Well depth was obtained for each wells, if available, from the WDOH well database. Ground-water recharge rates were taken from Wolock (2003) and average annual precipitation was from Spatial Climate Analysis Service-Oregon State University (2006). Population density was retrieved from the U.S. Bureau of the Census for the 2000 (GeoLytics, 2001) census year. Land-use data were compiled from the 1992 National Land Cover Dataset (Vogelmann and others, 2001), which was enhanced with GIRAS land use/land cover data modified as described in Price and others (2003) to more accurately represent alpine tundra, orchards, vineyards, and residential areas. Areas were classified as urban, agricultural, or other (which includes forest, rangeland, wetlands, and barren areas). All soil criteria (available water capacity, hydrologic group, drainage group, clay content, permeability rate, and organic matter content) were obtained from Schwarz and Alexander (1995), which utilizes the STATSGO soil database (U.S. Department of Agriculture, 1993). The soil data include weighted vertical averaging of many of the soil characteristics contained in the database.
Estimates of agricultural and urban nitrogen fertilizer application amounts were computed as the product of the rate of nitrogen fertilizer application (in kilograms per square kilometer per year) and the total applicable land use area within a specified radius of each well. Nitrogen application rates were determined by allocating the farm and nonfarm county-level nitrogen application amounts of Ruddy and others (2006) to the compiled land-use data. For each county, the approximate average nitrogen mass from 1995 to 2004 was divided by the total area of allocated land cover to determine the nitrogen application rate.
The percentage of each land-use type and the amount of nitrogen fertilizer applied within a specified radius (buffer) of each well were calculated and then related to nitrate concentrations. The optimal radius to use for the land-use and fertilizer application data was determined by performing logistic regression analyses at different radii around the wells. McFadden’s rho-squared was calculated for each buffer size to determine the most significant relation (fig. 6). The optimum buffer sizes were 4,000 m for agricultural lands, 2,000 m for undeveloped lands, 500 m for urban lands, and 2,000 m for nitrate application amounts.

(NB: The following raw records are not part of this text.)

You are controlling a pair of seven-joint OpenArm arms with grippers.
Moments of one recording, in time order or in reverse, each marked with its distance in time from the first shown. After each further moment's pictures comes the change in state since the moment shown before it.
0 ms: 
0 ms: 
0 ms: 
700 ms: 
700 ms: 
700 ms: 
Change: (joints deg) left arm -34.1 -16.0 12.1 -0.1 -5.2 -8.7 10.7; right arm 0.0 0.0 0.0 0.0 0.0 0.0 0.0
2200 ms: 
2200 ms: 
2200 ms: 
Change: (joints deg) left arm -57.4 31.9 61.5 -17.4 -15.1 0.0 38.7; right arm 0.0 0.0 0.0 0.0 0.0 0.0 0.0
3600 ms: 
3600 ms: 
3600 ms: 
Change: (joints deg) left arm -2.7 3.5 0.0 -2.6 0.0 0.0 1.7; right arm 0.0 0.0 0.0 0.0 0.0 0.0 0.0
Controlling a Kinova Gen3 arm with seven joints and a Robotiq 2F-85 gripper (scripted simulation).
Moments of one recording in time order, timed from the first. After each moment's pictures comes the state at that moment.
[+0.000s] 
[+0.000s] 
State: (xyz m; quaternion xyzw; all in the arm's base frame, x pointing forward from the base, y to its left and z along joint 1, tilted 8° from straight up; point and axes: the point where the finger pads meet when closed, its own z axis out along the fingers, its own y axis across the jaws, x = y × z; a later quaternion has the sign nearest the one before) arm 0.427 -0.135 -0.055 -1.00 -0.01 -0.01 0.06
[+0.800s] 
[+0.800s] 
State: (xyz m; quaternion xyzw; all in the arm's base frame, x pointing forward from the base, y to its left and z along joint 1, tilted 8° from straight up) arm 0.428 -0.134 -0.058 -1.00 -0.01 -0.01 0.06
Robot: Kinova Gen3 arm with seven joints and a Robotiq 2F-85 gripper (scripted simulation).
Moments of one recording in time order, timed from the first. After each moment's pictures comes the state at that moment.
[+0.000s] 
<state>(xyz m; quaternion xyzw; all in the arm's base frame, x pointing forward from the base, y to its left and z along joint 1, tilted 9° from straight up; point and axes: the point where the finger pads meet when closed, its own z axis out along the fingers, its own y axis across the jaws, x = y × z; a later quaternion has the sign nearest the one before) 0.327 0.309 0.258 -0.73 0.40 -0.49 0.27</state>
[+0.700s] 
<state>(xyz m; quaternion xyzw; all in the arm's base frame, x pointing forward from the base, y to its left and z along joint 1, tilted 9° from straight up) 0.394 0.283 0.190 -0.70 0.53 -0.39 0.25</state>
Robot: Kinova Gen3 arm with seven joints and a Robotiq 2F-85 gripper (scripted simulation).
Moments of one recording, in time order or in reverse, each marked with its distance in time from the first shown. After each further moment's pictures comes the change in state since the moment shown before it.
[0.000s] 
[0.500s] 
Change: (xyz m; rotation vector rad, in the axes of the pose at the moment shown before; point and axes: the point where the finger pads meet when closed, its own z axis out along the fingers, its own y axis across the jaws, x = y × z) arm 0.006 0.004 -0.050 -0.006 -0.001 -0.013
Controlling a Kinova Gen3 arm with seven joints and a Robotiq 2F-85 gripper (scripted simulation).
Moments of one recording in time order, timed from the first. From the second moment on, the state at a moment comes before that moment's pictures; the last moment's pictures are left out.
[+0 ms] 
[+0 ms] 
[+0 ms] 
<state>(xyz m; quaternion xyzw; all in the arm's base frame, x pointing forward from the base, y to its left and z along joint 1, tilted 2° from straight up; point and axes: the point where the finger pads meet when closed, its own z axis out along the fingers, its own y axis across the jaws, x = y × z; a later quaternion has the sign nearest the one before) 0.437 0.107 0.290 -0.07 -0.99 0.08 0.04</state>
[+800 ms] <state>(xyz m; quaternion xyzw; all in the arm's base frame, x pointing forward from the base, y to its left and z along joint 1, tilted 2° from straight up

Percentage of land cover, nitrate application amounts, recharge, precipitation, population density, soils, and well depth were modeled as continuous variables. Because of their categorical nature, hydrogeomorphic regions were modeled as discrete variables. Discrete variables were coded as “1” if a well was located in a particular region and coded “0” if the well was not located in that region. For example, if a well was located in the western Washington alluvial fill region, then those wells in that region would be coded 1 and all other wells would be coded 0. Hosmer and Lemeshow (1989) further describe the use of continuous and discrete variables in logistic regression. Reference cell coding was used with the Puget lowland region as the reference variable.